Line Manager, Regulatory Affairs

This is a fully remote position, open to applicants in Spain.

📋 Description

• Oversee regulatory timelines and deadlines for all assigned projects intended for RA and EC submissions.

• Offer regulatory support and insights to project teams; delivers project-specific local submission strategies and technical knowledge.

• Advise clients on submission strategies.

• Prepare and review core packages and country-specific submissions for RA (initial applications, amendment packages, and notifications) in designated countries to ensure compliance.

• Manage and track IRB/IEC submissions (including renewals); serves as the main contact for the central IRB/IEC.

• Conduct peer reviews of documents and packages prepared by colleagues within the regulatory team.

• Examine regulatory documents and submissions created externally by subcontractors (e.g., partner CROs, regulatory vendors) to maintain high quality standards prior to submission to RA and IEC.

• Act as the point of contact for regulatory bodies, IRB/IEC, Sponsors, investigative sites, subcontractors, and local teams regarding all aspects of study regulatory submissions.

• Develop and review the Master Informed Consent Form (ICF), as necessary, along with Country ICFs.

• Assess site-level Informed Consent form documents as required.

• Prepare or review study-specific regulatory documents/forms.

• Oversee translations and requests with vendors.

• Submit and monitor SUSARs to RA, EudraVigilance, IRB/IEC, and Investigators, in accordance with study scope.

• Conduct regulatory reviews of essential documents and authorize regulatory release prior to the shipment of investigational products to clinical sites.

• Review country-specific labeling content for clinical trial drug supplies to ensure compliance with regional regulatory requirements.

• Participate in Kick-off meetings, client audits, and other project-related meetings based on company/client needs.
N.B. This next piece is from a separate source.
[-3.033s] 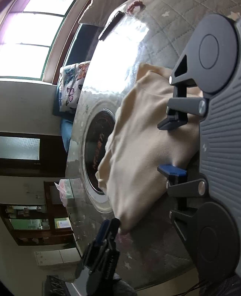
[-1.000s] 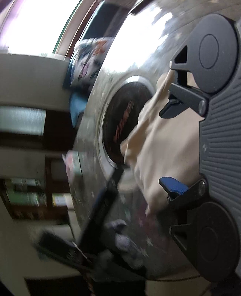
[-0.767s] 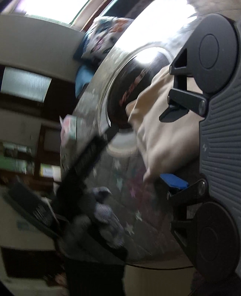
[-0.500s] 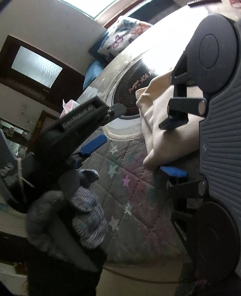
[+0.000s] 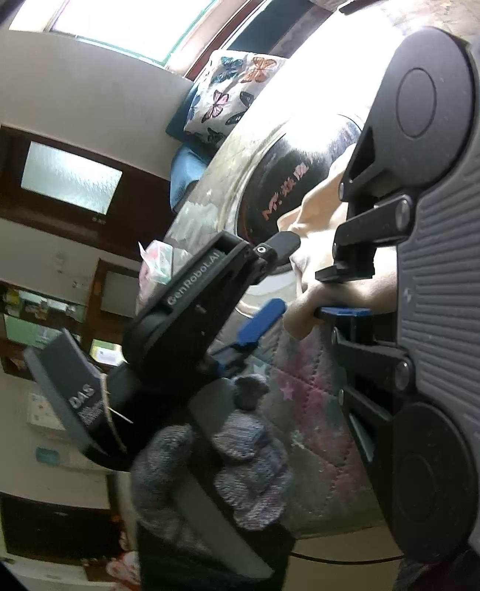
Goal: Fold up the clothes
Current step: 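Grasp the edge of the cream bundle with the left gripper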
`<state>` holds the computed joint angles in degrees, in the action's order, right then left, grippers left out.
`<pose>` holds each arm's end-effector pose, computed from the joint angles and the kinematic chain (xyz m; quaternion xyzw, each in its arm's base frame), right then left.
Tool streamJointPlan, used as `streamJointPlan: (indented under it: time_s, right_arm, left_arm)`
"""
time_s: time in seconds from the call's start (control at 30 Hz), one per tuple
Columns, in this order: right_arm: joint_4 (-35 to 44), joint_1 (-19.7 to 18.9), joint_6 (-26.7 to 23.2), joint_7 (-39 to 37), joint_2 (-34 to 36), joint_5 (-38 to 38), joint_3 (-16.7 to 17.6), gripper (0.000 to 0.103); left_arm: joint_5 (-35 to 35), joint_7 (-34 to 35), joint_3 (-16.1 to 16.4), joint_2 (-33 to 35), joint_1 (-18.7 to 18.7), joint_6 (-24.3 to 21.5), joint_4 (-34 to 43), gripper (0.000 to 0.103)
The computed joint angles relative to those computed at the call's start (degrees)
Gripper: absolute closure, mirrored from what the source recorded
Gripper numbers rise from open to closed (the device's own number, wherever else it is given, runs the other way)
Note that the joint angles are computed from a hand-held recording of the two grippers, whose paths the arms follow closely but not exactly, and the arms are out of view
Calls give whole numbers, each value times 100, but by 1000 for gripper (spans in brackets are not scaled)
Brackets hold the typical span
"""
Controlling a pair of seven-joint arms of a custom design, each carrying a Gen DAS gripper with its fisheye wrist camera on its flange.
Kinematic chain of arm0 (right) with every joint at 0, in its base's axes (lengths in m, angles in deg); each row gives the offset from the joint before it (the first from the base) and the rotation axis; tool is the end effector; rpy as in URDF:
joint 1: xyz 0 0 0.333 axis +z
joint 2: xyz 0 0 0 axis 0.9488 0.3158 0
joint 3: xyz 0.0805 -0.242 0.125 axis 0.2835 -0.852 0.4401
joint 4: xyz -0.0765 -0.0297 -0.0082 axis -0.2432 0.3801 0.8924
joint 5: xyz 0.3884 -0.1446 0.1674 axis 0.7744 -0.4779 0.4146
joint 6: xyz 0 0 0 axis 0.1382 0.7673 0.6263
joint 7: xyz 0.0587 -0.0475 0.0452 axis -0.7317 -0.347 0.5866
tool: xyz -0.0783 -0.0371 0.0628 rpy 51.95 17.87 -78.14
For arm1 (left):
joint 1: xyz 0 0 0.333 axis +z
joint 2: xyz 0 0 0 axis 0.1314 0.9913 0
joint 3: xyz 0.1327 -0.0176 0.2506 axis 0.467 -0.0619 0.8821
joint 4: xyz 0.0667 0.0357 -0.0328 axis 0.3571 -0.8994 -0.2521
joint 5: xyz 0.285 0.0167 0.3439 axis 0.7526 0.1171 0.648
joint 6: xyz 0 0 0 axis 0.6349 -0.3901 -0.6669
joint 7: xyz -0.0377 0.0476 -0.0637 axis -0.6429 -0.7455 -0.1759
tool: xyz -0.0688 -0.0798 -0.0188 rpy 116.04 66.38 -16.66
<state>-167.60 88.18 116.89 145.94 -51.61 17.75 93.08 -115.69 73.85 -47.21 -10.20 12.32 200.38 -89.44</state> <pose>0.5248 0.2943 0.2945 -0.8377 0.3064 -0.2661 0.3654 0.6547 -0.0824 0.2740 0.6765 -0.6017 0.4221 0.0462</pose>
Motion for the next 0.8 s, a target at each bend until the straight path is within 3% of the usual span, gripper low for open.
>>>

• Timely submit documents to TMF during the trial and ensure assigned sections are complete by performing completeness reconciliation.

• Communicate activities performed outside of the scope to project team members and provide budgeting details related to such activities.

• Maintain comprehensive knowledge of regulations in the company's areas of interest.

• Engage in function and/or corporate initiatives and special project assignments.

• Support Regulatory Country Intelligence efforts.

• Liaise with regulatory agencies/competent authorities and/or other regulatory or functional experts on designated regulatory activities as required.

• May deliver presentations, training, or assist in developing tools and processes for the Regulatory Team or other cross-functional teams.

• Provide line management to direct reports, including new-hire orientation, professional development, performance evaluations, and employee counseling/mentoring.

• Manage and coordinate resources and workloads of direct reports.

• Support staff by setting goals that enhance knowledge and skill levels and by delegating tasks appropriate to skill levels.

• Foster a positive work environment and inspire the team to achieve organizational objectives.

• Participate in the hiring process for new employees.

• Provide leadership and implement productivity enhancements to ensure optimal resource utilization.

• Engage in process improvement initiatives.

⛳️ Requirements

• Bachelor’s degree (or equivalent) in a scientific field.

• 3-5 years of experience in clinical regulatory affairs within the pharmaceutical, biotechnology, and/or CRO sectors.

• Proficient in preparing and submitting IRB/IEC packages and/or Clinical Trial Applications.

• Familiarity with applicable regional/national regulatory guidelines and IRB/IEC regulations.

• Knowledge of CTIS at local and regional levels.

• Experience in functional staff management is advantageous.

• Excellent proficiency in Microsoft Office Suite.

• Fluency in English with strong oral and written communication skills.

• Proficiency in additional languages is considered a benefit.

• Strong attention to detail and accuracy in work.

• Ability to organize tasks, prioritize different assignments, and work effectively under pressure.

• Adhere to established timelines, expectations, priorities, and objectives.

• Solid understanding of good clinical practices, applicable Health Canada and Food and Drug Administration (FDA) regulations, and Regulation (EU) No 536/2014.

🏝️ Benefits

• Permanent full-time position.

• Flexible work schedule.

• Vacation time.

• Home-based position.

• Continuous learning and development opportunities.